**Task material**:
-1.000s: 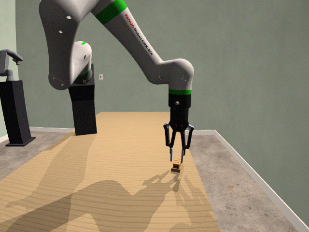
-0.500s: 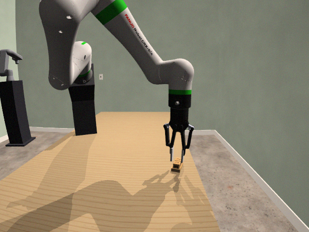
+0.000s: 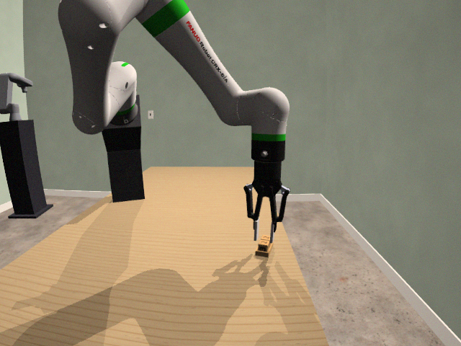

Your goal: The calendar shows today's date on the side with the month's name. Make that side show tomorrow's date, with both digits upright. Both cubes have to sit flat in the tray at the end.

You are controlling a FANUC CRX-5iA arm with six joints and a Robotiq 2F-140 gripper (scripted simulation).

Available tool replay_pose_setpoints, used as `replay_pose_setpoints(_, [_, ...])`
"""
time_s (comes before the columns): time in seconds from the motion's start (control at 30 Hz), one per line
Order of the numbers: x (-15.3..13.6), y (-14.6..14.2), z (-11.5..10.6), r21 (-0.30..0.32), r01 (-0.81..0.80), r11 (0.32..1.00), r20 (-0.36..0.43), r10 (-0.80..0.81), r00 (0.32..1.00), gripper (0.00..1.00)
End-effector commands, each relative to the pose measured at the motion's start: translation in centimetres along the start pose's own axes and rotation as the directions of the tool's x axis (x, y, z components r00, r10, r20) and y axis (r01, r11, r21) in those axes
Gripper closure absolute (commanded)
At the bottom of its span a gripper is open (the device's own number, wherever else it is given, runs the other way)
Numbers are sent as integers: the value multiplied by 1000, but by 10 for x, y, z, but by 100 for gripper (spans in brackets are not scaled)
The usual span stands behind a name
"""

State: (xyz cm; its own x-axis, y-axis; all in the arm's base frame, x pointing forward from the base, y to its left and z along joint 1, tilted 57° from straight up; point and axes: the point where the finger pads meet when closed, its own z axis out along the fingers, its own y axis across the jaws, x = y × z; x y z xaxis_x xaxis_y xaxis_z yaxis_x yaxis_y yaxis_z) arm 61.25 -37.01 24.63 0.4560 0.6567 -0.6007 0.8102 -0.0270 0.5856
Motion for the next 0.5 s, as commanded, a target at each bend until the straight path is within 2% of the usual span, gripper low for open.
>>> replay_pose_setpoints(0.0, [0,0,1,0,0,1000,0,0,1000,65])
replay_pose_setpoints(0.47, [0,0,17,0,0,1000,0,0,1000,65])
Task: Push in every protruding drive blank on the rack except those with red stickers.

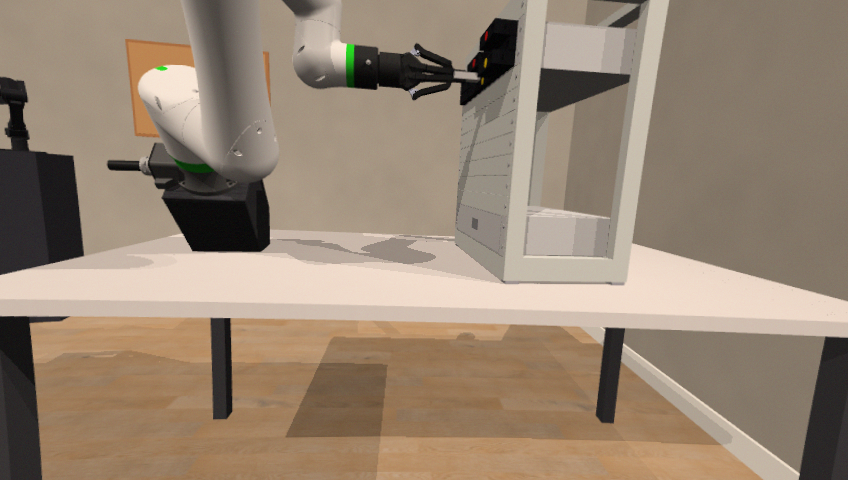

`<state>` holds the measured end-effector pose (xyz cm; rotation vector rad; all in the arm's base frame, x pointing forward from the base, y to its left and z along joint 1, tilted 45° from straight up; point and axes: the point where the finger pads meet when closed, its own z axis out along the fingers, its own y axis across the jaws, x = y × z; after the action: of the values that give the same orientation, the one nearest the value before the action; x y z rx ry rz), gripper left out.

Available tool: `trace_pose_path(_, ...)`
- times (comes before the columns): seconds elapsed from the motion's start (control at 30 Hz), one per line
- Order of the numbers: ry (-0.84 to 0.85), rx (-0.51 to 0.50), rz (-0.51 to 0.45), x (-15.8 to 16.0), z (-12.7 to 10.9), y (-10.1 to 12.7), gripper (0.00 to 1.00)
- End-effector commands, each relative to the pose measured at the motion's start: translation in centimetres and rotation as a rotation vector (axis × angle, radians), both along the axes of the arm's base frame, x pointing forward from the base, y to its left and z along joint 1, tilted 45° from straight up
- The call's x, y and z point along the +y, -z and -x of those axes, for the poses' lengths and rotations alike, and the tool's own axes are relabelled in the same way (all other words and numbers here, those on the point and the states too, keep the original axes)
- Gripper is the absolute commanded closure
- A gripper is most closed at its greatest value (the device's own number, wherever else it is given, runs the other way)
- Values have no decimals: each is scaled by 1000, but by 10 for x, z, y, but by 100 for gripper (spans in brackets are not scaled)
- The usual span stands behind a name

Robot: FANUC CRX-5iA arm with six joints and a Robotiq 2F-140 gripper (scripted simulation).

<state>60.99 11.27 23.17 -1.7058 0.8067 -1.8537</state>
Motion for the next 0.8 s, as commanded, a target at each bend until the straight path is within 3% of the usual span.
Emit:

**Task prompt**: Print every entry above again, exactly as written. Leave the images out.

**Solution for this exercise**:
-1.000s: 
-0.500s: 
+0.000s: 

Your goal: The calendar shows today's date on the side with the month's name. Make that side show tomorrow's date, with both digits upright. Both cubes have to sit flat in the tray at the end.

You are controlling a FANUC CRX-5iA arm with six joints and a Robotiq 2F-140 gripper (scripted simulation).

Available tool replay_pose_setpoints, used as `replay_pose_setpoints(_, [_, ...])`
"""
time_s (comes before the columns): time in seconds from the motion's start (control at 30 Hz), one per line
Order of the numbers: x (-15.3..13.6), y (-14.6..14.2), z (-11.5..10.6), r21 (-0.30..0.32), r01 (-0.81..0.80), r11 (0.32..1.00), r20 (-0.36..0.43), r10 (-0.80..0.81), r00 (0.32..1.00), gripper (0.00..1.00)
End-effector commands, each relative to the pose measured at the motion's start: translation in centimetres along the start pose's own axes and rotation as the directions of the tool's x axis (x, y, z components r00, r10, r20) and y axis (r01, r11, r21) in those axes
Gripper closure absolute (commanded)
At the bottom of its span a gripper is open (the device's own number, wherever else it is given, runs the other way)
Numbers are sent as integers: the value multiplied by 1000, but by 10 for x, y, z, but by 100 for gripper (spans in brackets are not scaled)
The usual span stands behind a name
"""

State: (xyz cm; its own x-axis, y-axis; all in the arm's base frame, x pointing forward from the base, y to its left and z along joint 1, tilted 57° from straight up; point and axes: the point where the finger pads meet when closed, its own z axis out along the fingers, its own y axis across the jaws, x = y × z; x y z xaxis_x xaxis_y xaxis_z yaxis_x yaxis_y yaxis_z) arm 61.25 -37.01 24.63 0.4560 0.6567 -0.6007 0.8102 -0.0270 0.5856
Motion for the next 0.5 s, as commanded, a target at each bend until the straight path is within 2% of the usual span, gripper low for open.
>>> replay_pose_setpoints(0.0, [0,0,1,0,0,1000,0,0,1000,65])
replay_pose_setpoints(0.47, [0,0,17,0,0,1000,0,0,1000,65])
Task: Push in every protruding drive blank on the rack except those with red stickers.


`<state>` holds the measured end-effector pose (xyz cm; rotation vector rad; all in the arm's base frame, x pointing forward from the base, y to its left and z along joint 1, tilted 45° from straight up; point and axes: the point where the finger pads meet when closed, its own z axis out along the fingers, its own y axis across the jaws, x = y × z; after the action: of the values that give the same orientation, the one nearest the value before the action; x y z rx ry rz), gripper left out.

Available tool: `trace_pose_path(_, ...)`
- times (comes before the columns): seconds elapsed from the motion's start (control at 30 Hz), one per line
- Order of the numbers: ry (-0.84 to 0.85), rx (-0.51 to 0.50), rz (-0.51 to 0.45), x (-15.8 to 16.0), z (-12.7 to 10.9), y (-10.1 to 12.7), gripper (0.00 to 1.00)
- End-effector commands, each relative to the pose measured at the motion's start: translation in centimetres and rotation as a rotation vector (axis × angle, radians), both along the axes of the arm's base frame, x pointing forward from the base, y to its left and z along joint 1, tilted 45° from straight up
- The call's x, y and z point along the +y, -z and -x of those axes, for the poses' lengths and rotations alike, and the tool's own axes are relabelled in the same way (all other words and numbers here, those on the point and the states too, keep the original axes)
- Gripper is the absolute commanded closure
- A gripper is most closed at its greatest value (the device's own number, wherever else it is given, runs the other way)
- Values have no decimals: each is scaled by 1000, but by 10 for x, z, y, but by 100 for gripper (spans in brackets are not scaled)
- The usual span stands behind a name

Robot: FANUC CRX-5iA arm with six joints and a Robotiq 2F-140 gripper (scripted simulation).

<state>60.99 11.27 23.17 -1.7058 0.8067 -1.8537</state>
Motion for the next 0.8 s, as commanded, a target at each bend until the straight path is within 3% of the usual span.
Emit:

The work on this exercise is done.